» **Exercise prompt**
The reply has to contain each record exactly as written.

» **Data provided**

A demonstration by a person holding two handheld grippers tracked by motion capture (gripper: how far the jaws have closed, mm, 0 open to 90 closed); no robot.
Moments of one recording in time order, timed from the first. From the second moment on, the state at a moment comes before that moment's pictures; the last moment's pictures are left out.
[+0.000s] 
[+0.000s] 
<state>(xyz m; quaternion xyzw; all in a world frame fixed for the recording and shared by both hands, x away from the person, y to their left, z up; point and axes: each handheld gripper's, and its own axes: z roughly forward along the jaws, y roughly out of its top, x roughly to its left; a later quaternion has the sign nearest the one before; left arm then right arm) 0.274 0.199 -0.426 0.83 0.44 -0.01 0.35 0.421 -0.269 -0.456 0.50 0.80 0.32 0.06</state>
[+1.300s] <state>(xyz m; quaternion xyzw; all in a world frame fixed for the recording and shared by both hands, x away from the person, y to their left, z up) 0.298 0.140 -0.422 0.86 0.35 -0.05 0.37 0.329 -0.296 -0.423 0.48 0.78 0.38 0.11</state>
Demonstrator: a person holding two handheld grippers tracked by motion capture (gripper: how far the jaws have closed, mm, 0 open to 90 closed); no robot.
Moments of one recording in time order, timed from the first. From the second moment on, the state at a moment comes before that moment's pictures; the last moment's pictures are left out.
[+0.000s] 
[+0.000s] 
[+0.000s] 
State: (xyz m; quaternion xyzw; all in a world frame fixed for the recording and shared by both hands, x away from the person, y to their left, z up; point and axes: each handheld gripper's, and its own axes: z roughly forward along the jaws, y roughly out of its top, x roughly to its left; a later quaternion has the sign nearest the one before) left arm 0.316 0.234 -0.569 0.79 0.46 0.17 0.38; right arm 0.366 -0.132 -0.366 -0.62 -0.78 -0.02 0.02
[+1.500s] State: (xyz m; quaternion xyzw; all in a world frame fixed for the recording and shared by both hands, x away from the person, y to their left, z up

» **Written answer**
A demonstration by a person holding two handheld grippers tracked by motion capture (gripper: how far the jaws have closed, mm, 0 open to 90 closed); no robot.
Moments of one recording in time order, timed from the first. From the second moment on, the state at a moment comes before that moment's pictures; the last moment's pictures are left out.
[+0.000s] 
[+0.000s] 
<state>(xyz m; quaternion xyzw; all in a world frame fixed for the recording and shared by both hands, x away from the person, y to their left, z up; point and axes: each handheld gripper's, and its own axes: z roughly forward along the jaws, y roughly out of its top, x roughly to its left; a later quaternion has the sign nearest the one before; left arm then right arm) 0.274 0.199 -0.426 0.83 0.44 -0.01 0.35 0.421 -0.269 -0.456 0.50 0.80 0.32 0.06</state>
[+1.300s] <state>(xyz m; quaternion xyzw; all in a world frame fixed for the recording and shared by both hands, x away from the person, y to their left, z up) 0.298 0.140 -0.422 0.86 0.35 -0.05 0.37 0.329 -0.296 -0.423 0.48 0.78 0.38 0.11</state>
Demonstrator: a person holding two handheld grippers tracked by motion capture (gripper: how far the jaws have closed, mm, 0 open to 90 closed); no robot.
Moments of one recording in time order, timed from the first. From the second moment on, the state at a moment comes before that moment's pictures; the last moment's pictures are left out.
[+0.000s] 
[+0.000s] 
[+0.000s] 
State: (xyz m; quaternion xyzw; all in a world frame fixed for the recording and shared by both hands, x away from the person, y to their left, z up; point and axes: each handheld gripper's, and its own axes: z roughly forward along the jaws, y roughly out of its top, x roughly to its left; a later quaternion has the sign nearest the one before) left arm 0.316 0.234 -0.569 0.79 0.46 0.17 0.38; right arm 0.366 -0.132 -0.366 -0.62 -0.78 -0.02 0.02
[+1.500s] State: (xyz m; quaternion xyzw; all in a world frame fixed for the recording and shared by both hands, x away from the person, y to their left, z up

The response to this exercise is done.